● **Exercise**: Pull each line containing "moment" out of the listing below.

● **The data**:
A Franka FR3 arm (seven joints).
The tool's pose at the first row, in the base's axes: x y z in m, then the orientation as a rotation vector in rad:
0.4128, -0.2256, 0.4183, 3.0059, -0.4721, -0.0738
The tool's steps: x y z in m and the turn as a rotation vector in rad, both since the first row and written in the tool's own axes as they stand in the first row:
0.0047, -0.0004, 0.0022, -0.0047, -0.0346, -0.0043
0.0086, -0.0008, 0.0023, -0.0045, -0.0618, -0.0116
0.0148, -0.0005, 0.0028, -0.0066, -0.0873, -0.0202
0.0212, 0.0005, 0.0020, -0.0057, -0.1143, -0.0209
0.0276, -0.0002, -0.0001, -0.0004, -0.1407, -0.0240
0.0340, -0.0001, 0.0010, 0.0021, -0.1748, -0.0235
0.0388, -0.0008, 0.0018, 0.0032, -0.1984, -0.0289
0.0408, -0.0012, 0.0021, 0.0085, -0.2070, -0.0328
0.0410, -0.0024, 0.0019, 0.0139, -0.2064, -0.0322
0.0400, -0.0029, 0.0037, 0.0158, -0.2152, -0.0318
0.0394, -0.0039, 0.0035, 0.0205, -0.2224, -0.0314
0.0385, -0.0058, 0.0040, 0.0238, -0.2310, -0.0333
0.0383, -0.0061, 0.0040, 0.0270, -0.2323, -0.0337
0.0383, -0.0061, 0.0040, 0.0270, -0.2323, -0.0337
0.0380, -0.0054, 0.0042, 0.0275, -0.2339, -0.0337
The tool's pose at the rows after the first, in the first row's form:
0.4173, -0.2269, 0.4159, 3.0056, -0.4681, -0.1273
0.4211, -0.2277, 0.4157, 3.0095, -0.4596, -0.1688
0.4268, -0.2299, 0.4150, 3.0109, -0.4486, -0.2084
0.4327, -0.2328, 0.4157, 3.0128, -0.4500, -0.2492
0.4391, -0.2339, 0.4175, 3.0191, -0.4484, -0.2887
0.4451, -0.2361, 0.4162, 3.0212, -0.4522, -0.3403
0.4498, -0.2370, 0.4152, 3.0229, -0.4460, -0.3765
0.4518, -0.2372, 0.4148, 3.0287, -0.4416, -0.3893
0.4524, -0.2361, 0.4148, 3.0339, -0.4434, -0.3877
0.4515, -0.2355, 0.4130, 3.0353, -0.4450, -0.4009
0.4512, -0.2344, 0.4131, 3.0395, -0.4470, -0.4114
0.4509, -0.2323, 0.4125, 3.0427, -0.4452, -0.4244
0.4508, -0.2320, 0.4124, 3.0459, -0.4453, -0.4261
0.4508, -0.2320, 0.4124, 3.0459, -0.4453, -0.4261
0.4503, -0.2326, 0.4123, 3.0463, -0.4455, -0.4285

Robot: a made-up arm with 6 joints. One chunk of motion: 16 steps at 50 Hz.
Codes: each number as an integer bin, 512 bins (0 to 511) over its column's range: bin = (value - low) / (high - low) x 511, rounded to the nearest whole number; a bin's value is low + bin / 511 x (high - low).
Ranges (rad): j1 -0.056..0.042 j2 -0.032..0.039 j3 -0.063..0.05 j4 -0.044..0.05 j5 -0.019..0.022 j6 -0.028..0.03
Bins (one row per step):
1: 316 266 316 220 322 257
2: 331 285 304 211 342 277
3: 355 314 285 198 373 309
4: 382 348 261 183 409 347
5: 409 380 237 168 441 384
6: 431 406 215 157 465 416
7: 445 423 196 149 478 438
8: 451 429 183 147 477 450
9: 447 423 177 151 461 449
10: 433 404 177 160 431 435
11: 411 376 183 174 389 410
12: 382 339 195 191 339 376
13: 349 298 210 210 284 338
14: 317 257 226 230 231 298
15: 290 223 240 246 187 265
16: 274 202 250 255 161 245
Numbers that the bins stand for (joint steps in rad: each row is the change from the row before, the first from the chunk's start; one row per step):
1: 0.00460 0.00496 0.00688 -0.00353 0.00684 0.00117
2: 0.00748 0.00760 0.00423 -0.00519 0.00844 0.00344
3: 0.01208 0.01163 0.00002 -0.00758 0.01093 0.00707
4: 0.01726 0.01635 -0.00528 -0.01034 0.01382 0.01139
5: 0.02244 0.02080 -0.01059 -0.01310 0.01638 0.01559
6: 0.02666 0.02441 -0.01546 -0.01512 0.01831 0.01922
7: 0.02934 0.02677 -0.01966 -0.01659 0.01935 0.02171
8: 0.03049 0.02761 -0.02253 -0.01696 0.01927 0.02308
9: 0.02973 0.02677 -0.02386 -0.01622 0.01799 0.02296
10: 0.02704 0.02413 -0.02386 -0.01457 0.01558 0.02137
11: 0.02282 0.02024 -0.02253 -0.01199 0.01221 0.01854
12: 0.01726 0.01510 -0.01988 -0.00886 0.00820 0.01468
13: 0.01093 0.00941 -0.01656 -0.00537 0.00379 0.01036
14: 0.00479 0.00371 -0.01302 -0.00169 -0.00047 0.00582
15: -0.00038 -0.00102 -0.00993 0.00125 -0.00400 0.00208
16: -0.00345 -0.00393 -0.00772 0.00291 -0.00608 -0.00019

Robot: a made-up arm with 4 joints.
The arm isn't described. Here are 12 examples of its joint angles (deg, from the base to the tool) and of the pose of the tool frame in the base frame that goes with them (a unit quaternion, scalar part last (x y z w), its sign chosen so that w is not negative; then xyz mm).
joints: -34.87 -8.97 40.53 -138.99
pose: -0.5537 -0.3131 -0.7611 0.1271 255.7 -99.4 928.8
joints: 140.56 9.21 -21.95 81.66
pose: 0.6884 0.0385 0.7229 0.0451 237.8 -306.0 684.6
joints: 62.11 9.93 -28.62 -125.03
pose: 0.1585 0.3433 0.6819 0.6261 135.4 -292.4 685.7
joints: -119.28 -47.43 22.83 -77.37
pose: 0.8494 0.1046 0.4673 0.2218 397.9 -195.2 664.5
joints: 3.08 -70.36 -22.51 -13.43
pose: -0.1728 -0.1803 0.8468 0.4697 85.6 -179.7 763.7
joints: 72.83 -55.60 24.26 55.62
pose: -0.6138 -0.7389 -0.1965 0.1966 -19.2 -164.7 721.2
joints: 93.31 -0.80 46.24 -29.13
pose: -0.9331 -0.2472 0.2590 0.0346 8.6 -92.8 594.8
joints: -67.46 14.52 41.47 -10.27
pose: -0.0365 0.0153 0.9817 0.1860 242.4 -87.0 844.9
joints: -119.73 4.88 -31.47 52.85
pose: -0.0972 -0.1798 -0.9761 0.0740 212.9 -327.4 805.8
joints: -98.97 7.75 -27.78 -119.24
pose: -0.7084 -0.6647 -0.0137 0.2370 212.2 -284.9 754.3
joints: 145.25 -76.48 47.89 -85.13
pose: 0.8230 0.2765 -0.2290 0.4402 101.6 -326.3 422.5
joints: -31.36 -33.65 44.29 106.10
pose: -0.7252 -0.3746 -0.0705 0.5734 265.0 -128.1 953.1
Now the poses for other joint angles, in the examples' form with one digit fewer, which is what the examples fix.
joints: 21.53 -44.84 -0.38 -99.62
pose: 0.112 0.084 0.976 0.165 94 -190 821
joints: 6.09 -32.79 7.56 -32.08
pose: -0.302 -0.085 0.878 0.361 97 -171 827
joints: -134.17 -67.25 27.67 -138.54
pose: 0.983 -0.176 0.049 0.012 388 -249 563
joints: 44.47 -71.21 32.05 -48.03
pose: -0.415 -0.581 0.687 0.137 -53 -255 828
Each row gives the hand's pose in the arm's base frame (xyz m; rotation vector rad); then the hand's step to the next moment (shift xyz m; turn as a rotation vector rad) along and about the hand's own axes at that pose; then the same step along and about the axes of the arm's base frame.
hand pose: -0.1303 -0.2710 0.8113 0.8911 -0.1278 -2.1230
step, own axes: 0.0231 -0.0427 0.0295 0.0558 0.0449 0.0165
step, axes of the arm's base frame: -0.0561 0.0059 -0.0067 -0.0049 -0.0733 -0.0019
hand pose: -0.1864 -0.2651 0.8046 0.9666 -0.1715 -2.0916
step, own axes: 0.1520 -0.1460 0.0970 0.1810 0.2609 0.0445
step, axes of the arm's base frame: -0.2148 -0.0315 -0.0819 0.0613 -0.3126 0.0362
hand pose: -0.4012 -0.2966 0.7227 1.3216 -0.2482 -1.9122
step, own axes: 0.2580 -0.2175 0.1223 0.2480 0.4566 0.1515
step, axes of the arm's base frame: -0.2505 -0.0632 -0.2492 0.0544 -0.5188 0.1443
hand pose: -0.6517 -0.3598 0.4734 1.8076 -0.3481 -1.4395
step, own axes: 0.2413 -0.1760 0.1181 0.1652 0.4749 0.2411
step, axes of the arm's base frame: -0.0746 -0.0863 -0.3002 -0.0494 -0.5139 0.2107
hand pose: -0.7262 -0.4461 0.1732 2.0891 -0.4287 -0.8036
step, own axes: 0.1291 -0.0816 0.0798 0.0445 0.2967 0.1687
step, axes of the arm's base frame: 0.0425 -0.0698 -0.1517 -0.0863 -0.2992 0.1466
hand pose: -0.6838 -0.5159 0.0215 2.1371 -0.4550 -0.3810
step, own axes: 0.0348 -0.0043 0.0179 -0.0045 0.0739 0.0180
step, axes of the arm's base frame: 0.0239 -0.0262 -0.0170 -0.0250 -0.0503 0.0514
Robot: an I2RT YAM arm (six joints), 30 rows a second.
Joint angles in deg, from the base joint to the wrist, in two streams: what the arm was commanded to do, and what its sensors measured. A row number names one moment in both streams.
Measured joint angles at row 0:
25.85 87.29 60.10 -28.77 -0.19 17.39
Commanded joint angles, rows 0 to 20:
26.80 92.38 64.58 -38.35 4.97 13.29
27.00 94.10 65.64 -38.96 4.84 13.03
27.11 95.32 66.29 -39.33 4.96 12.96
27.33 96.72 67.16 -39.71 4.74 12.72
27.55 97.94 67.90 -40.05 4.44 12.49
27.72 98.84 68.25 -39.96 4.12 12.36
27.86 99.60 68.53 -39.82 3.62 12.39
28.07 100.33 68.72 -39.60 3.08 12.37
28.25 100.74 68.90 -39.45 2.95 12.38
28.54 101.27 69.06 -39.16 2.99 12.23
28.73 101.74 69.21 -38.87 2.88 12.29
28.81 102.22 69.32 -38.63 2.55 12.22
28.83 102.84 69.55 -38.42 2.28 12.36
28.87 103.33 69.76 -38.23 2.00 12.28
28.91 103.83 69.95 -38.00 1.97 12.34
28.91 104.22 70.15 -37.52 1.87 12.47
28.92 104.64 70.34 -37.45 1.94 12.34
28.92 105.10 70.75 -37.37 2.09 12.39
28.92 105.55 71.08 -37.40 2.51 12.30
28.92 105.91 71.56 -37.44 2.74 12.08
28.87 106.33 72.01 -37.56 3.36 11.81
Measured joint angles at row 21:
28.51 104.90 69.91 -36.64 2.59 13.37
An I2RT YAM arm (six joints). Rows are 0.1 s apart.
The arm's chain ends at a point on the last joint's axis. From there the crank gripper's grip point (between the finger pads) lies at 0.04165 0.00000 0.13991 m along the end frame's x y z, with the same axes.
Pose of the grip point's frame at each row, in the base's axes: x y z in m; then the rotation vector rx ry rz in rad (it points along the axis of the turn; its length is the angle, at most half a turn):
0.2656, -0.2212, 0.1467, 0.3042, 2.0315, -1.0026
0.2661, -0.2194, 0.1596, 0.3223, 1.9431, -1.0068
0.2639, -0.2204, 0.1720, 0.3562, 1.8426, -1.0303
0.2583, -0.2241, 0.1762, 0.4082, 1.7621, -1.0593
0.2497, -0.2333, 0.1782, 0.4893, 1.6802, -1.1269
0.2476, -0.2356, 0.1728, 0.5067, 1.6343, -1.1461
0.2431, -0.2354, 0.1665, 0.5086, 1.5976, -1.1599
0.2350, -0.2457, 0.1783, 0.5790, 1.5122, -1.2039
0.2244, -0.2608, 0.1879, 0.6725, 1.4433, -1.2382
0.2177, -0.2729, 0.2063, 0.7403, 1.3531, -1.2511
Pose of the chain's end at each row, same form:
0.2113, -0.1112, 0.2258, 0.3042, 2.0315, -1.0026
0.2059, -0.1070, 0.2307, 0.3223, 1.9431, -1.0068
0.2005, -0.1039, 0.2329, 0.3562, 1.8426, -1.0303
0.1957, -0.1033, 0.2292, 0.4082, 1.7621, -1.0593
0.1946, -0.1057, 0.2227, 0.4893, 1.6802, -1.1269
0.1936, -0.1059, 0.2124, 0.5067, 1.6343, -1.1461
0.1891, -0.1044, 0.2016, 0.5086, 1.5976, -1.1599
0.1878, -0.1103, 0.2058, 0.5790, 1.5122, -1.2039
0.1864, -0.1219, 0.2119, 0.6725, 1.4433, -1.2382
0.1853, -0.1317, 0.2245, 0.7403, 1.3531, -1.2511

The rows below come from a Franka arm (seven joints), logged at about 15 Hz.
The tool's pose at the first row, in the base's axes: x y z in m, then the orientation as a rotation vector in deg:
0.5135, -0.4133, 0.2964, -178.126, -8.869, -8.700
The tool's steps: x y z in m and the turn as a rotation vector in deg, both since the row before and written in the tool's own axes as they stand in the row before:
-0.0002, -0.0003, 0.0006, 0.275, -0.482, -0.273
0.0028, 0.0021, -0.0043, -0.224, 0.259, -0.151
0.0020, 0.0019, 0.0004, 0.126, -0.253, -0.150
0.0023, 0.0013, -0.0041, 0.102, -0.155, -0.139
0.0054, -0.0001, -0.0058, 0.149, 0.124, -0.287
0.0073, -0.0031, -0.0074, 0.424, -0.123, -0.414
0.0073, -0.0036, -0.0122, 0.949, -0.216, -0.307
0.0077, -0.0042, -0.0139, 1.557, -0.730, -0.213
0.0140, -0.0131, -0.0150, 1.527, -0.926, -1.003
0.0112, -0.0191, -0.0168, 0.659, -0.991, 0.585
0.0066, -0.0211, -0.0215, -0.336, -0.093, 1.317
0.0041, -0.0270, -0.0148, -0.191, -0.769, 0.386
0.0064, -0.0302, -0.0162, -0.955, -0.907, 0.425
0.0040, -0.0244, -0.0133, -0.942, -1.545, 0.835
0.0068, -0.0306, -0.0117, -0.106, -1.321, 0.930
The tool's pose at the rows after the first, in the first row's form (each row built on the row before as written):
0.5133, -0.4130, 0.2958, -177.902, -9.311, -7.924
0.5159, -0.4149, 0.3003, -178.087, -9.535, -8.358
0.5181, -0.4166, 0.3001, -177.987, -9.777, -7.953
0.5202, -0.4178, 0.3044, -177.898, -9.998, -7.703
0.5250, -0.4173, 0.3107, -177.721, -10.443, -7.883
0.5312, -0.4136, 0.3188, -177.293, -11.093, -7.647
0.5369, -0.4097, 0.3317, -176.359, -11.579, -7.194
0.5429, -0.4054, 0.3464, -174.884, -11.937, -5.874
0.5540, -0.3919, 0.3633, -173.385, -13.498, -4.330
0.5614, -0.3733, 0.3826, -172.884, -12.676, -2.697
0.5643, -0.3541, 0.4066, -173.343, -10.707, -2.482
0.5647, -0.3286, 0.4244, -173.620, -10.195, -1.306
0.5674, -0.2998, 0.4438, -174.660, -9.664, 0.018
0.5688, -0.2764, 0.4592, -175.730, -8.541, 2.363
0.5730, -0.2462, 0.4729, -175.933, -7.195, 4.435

● **Answer section**:
Each row gives the hand's pose in the arm's base frame (xyz m; rotation vector rad); then the hand's step to the next moment (shift xyz m; turn as a rotation vector rad) along and about the hand's own axes at that pose; then the same step along and about the axes of the arm's base frame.
Joint angles in deg, from the base joint to the wrist, in two streams: what the arm was commanded to do, and what its sensors measured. A row number names one moment in both streams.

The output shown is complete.